-- DIRECTIONS FOR THIS TASK --
Please transcribe every record below exactly as written.

Dataset entries:
▬▬▬

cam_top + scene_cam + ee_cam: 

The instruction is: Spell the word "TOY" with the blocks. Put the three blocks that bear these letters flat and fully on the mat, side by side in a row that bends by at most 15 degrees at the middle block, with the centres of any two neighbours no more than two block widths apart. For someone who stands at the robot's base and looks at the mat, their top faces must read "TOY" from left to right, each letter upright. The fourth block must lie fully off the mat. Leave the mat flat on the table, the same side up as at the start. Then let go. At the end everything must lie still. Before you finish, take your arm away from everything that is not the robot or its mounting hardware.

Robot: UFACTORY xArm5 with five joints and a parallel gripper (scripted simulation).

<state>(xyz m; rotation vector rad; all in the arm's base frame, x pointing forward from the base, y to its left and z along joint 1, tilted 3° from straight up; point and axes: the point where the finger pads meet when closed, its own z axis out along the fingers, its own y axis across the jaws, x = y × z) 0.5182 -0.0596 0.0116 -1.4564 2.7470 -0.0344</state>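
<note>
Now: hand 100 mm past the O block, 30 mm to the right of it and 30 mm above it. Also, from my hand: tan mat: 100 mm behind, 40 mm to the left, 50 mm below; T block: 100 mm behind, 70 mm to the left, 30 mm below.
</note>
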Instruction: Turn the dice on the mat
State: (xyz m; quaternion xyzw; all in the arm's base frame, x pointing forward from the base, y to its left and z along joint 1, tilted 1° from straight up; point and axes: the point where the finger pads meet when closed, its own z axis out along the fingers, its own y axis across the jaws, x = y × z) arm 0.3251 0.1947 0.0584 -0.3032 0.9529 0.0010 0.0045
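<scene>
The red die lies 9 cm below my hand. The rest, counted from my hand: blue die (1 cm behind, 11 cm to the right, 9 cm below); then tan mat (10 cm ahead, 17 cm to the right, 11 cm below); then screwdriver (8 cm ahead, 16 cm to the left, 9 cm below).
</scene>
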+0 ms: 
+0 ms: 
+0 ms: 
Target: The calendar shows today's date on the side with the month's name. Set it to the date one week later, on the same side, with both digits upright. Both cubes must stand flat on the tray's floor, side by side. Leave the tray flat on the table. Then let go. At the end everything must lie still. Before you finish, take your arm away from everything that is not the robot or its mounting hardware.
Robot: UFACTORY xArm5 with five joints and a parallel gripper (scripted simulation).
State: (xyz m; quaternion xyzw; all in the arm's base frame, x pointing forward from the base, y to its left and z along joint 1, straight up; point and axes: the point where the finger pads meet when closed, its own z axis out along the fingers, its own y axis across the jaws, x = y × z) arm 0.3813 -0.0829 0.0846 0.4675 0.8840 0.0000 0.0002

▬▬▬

-- TASK RESPONSE --
cam_top + scene_cam + ee_cam: 

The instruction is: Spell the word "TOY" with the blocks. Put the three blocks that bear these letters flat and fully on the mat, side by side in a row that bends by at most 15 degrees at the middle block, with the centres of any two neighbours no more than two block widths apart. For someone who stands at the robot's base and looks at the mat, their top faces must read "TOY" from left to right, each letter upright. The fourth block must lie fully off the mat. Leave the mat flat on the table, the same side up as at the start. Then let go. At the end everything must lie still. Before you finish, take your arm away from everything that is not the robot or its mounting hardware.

Robot: UFACTORY xArm5 with five joints and a parallel gripper (scripted simulation).

<state>(xyz m; rotation vector rad; all in the arm's base frame, x pointing forward from the base, y to its left and z along joint 1, tilted 3° from straight up; point and axes: the point where the finger pads meet when closed, its own z axis out along the fingers, its own y axis across the jaws, x = y × z) 0.5182 -0.0596 0.0116 -1.4564 2.7470 -0.0344</state>
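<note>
Now: hand 100 mm past the O block, 30 mm to the right of it and 30 mm above it. Also, from my hand: tan mat: 100 mm behind, 40 mm to the left, 50 mm below; T block: 100 mm behind, 70 mm to the left, 30 mm below.
</note>
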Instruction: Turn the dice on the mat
State: (xyz m; quaternion xyzw; all in the arm's base frame, x pointing forward from the base, y to its left and z along joint 1, tilted 1° from straight up; point and axes: the point where the finger pads meet when closed, its own z axis out along the fingers, its own y axis across the jaws, x = y × z) arm 0.3251 0.1947 0.0584 -0.3032 0.9529 0.0010 0.0045
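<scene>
The red die lies 9 cm below my hand. The rest, counted from my hand: blue die (1 cm behind, 11 cm to the right, 9 cm below); then tan mat (10 cm ahead, 17 cm to the right, 11 cm below); then screwdriver (8 cm ahead, 16 cm to the left, 9 cm below).
</scene>
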+0 ms: 
+0 ms: 
+0 ms: 
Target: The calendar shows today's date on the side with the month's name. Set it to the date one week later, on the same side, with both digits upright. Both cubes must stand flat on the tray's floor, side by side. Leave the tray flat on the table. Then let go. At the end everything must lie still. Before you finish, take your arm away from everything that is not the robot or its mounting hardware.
Robot: UFACTORY xArm5 with five joints and a parallel gripper (scripted simulation).
State: (xyz m; quaternion xyzw; all in the arm's base frame, x pointing forward from the base, y to its left and z along joint 1, straight up; point and axes: the point where the finger pads meet when closed, its own z axis out along the fingers, its own y axis across the jaws, x = y × z) arm 0.3813 -0.0829 0.0846 0.4675 0.8840 0.0000 0.0002

No further output is needed.